Ammospermophilus leucurus have larger feet than other antelope squirrels, which allow them to quickly evade and escape predators. They remain cool during the hot desert days by retreating to their burrows and limiting the majority of activity to the early morning and late evening hours. Some white-tailed squirrels have been known to sound shrill alarm calls when predators are nearby to warn relatives of incoming danger.

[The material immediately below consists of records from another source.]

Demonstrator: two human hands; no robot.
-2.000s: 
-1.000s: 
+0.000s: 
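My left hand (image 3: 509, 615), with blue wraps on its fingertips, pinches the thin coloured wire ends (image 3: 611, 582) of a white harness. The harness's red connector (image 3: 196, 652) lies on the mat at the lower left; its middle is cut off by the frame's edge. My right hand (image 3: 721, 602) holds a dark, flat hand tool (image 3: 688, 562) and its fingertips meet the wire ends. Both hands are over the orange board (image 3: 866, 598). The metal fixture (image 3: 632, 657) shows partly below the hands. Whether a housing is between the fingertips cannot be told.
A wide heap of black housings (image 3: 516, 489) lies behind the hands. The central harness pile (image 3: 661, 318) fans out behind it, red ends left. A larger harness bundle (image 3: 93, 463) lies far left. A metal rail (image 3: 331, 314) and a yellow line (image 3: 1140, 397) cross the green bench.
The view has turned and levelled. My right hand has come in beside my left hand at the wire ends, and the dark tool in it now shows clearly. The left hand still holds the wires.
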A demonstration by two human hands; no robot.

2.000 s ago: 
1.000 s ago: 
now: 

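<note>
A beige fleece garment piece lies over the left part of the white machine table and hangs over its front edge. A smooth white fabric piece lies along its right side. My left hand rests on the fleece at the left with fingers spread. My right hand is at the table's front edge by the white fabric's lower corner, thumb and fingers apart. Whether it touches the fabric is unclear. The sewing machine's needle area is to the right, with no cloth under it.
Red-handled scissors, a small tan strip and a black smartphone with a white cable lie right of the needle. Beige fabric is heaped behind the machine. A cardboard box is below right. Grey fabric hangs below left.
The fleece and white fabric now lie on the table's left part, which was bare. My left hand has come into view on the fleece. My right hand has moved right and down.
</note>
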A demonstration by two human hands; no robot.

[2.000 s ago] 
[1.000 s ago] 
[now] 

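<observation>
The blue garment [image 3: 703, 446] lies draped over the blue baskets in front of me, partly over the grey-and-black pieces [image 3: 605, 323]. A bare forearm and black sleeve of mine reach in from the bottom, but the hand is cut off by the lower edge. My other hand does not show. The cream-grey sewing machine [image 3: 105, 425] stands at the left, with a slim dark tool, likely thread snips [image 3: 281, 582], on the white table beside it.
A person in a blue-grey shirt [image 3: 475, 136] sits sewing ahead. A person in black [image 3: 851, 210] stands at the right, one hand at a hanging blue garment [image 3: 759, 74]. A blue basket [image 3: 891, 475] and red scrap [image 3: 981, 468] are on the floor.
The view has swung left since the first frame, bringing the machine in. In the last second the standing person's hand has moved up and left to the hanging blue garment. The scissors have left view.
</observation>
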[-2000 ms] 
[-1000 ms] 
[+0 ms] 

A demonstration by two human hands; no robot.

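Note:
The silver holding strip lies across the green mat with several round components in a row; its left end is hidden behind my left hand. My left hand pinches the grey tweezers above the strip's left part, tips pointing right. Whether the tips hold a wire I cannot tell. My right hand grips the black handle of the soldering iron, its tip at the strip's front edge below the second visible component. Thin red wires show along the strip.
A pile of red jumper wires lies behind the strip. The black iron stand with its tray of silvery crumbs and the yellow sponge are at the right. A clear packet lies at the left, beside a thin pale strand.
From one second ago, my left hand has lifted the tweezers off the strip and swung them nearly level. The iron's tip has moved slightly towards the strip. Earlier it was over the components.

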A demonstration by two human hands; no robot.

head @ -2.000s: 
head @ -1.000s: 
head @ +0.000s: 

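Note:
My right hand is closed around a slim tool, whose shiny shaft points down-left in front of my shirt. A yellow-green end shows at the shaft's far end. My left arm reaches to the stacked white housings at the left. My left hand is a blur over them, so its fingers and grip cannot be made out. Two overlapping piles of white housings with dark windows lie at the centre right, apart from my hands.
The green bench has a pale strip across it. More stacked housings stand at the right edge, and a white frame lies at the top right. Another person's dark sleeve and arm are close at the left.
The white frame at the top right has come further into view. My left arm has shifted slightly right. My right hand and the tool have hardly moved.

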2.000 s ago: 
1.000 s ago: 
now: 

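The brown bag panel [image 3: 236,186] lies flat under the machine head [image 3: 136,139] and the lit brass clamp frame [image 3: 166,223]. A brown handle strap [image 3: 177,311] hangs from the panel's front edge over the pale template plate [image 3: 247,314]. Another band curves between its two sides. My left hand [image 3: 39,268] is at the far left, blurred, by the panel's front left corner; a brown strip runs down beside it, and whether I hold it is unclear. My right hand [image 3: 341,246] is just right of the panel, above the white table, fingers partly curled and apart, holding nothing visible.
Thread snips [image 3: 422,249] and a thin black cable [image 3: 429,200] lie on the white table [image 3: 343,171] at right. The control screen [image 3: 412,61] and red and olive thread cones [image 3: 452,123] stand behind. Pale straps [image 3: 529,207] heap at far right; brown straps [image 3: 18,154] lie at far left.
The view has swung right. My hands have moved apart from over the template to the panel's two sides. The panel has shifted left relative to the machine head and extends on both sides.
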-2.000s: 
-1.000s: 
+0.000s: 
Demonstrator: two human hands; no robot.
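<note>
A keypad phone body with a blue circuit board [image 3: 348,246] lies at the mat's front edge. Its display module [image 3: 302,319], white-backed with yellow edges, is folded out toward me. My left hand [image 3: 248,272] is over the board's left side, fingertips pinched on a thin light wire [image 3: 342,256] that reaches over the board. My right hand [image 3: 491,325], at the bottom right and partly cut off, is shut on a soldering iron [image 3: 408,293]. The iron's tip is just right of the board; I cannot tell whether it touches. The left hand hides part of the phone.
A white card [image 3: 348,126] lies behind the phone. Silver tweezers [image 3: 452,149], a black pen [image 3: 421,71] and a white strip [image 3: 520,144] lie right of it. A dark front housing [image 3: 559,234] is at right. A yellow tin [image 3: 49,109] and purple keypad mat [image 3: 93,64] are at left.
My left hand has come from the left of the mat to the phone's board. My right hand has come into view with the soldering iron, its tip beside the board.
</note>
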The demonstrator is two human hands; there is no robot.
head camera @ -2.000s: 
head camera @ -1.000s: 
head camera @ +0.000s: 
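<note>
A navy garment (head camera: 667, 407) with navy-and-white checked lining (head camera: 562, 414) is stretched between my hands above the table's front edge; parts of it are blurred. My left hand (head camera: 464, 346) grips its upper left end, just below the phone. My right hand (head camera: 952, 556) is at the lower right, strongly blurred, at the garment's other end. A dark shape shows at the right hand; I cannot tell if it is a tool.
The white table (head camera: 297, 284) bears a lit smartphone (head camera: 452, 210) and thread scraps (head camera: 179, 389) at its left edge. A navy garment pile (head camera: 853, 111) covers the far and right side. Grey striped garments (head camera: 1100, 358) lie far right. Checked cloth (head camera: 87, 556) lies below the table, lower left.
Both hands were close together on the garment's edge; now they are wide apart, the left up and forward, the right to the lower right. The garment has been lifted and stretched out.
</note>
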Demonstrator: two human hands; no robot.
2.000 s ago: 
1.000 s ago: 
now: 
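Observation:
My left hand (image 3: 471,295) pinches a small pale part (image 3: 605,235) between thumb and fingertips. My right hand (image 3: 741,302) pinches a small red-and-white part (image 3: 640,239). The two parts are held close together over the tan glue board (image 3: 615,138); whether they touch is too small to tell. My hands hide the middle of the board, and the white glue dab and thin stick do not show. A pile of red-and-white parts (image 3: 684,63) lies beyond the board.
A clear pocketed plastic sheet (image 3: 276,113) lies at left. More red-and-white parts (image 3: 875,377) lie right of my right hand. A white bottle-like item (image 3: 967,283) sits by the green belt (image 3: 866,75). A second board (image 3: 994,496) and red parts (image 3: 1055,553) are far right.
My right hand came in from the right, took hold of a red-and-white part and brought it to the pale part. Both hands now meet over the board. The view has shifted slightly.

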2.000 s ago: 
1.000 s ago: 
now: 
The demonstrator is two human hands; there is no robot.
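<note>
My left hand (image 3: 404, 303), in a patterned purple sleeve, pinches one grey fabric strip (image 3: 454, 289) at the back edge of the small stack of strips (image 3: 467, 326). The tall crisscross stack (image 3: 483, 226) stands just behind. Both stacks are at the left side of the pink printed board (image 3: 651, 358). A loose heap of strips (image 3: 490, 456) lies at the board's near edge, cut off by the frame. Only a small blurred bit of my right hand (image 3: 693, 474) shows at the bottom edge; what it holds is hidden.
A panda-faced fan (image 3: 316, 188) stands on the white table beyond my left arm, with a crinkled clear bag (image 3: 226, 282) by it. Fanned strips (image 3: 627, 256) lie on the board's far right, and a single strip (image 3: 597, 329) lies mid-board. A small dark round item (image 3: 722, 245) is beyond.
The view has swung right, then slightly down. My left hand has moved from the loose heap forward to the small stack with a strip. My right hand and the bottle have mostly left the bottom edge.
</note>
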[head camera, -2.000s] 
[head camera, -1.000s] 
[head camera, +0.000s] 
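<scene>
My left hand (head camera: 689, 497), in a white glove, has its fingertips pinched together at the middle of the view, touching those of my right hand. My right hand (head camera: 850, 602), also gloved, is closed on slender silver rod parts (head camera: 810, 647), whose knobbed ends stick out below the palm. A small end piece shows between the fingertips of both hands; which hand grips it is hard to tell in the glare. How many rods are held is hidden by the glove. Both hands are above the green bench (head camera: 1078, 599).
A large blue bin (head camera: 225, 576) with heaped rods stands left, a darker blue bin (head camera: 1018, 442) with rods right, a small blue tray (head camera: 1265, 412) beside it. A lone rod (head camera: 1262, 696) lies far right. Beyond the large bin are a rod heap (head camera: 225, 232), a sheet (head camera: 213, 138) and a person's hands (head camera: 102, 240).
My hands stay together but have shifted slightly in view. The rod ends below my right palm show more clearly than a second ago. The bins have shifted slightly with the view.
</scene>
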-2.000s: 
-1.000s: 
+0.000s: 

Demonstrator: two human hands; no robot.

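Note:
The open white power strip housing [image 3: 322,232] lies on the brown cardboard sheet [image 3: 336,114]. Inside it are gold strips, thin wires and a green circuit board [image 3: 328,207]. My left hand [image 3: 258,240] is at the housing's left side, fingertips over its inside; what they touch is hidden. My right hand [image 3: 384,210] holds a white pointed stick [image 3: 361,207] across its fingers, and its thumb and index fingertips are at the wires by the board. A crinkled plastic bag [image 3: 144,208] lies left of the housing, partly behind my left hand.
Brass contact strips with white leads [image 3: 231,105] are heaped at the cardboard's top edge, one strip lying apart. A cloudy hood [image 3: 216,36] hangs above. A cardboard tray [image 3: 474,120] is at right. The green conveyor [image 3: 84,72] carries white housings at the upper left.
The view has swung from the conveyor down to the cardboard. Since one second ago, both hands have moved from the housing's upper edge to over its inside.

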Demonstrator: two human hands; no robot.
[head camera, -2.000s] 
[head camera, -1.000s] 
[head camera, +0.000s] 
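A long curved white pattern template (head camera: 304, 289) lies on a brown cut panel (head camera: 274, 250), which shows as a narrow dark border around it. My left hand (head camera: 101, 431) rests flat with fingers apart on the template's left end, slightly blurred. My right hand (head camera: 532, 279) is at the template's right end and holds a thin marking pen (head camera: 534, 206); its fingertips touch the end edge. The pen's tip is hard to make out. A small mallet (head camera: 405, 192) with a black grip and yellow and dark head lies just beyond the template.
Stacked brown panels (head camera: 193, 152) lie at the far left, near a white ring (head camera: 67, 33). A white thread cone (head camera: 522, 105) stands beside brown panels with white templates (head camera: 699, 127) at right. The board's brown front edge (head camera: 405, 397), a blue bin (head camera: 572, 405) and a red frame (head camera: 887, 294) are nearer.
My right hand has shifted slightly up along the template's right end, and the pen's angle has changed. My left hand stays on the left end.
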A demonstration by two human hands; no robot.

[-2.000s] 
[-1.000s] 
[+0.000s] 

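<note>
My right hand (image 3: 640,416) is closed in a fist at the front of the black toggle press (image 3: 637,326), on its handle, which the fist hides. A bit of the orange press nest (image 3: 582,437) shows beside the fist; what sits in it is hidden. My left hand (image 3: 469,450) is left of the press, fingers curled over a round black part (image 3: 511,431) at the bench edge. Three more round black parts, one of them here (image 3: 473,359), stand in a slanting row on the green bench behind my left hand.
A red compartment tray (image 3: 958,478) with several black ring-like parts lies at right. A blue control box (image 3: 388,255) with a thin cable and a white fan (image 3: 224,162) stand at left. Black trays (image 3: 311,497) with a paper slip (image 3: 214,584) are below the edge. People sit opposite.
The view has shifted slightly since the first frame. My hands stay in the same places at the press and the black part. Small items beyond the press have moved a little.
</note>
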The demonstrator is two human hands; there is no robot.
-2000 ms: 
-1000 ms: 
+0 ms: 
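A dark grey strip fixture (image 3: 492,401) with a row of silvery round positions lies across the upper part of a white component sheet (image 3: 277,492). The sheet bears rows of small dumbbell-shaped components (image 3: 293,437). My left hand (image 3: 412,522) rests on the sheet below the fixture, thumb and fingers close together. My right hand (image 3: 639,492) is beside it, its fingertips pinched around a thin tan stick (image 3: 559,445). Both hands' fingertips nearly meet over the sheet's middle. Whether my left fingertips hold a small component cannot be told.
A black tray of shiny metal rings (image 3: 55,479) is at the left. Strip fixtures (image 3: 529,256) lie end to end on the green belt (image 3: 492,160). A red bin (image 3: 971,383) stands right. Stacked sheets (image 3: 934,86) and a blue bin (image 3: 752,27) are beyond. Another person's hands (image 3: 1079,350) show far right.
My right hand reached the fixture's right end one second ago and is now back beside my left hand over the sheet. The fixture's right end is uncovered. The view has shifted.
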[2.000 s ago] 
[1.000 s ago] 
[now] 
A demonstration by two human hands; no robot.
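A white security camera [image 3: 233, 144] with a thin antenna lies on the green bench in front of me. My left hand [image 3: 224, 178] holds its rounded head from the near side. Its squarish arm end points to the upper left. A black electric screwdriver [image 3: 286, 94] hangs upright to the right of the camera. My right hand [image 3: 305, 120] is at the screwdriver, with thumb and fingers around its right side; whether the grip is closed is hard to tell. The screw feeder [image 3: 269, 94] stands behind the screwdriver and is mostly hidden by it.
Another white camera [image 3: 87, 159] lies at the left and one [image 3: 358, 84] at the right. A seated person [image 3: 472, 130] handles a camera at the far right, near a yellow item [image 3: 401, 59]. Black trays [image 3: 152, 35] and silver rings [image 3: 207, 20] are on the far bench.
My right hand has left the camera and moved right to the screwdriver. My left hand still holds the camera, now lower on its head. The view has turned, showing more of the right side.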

Ammospermophilus nelsoni are able to function in temperatures up to 40 C and do not hibernate, however, they will lower their core temperature to within a few degrees of the ambient temperature of a burrow. Likewise, they will lower their activity level when food is scarce to preserve energy.

Ammospermophilus interpres live in very hot, arid climates and so have adapted to laying flat (to maximize heat distribution) in a shaded spot against the cool ground. This allows for the Texas squirrel to be active during the hottest part of the day when most predators are inactive.

Ammospermophilus harrisii are the only antelope squirrels who dig their own burrows instead of re-purposing burrows of other animals. They cool down by salivation and holding their tails above their heads to provide shade. They also flatten themselves on the ground to cool. During times of cold, they utilize cached seeds but also continue to forage.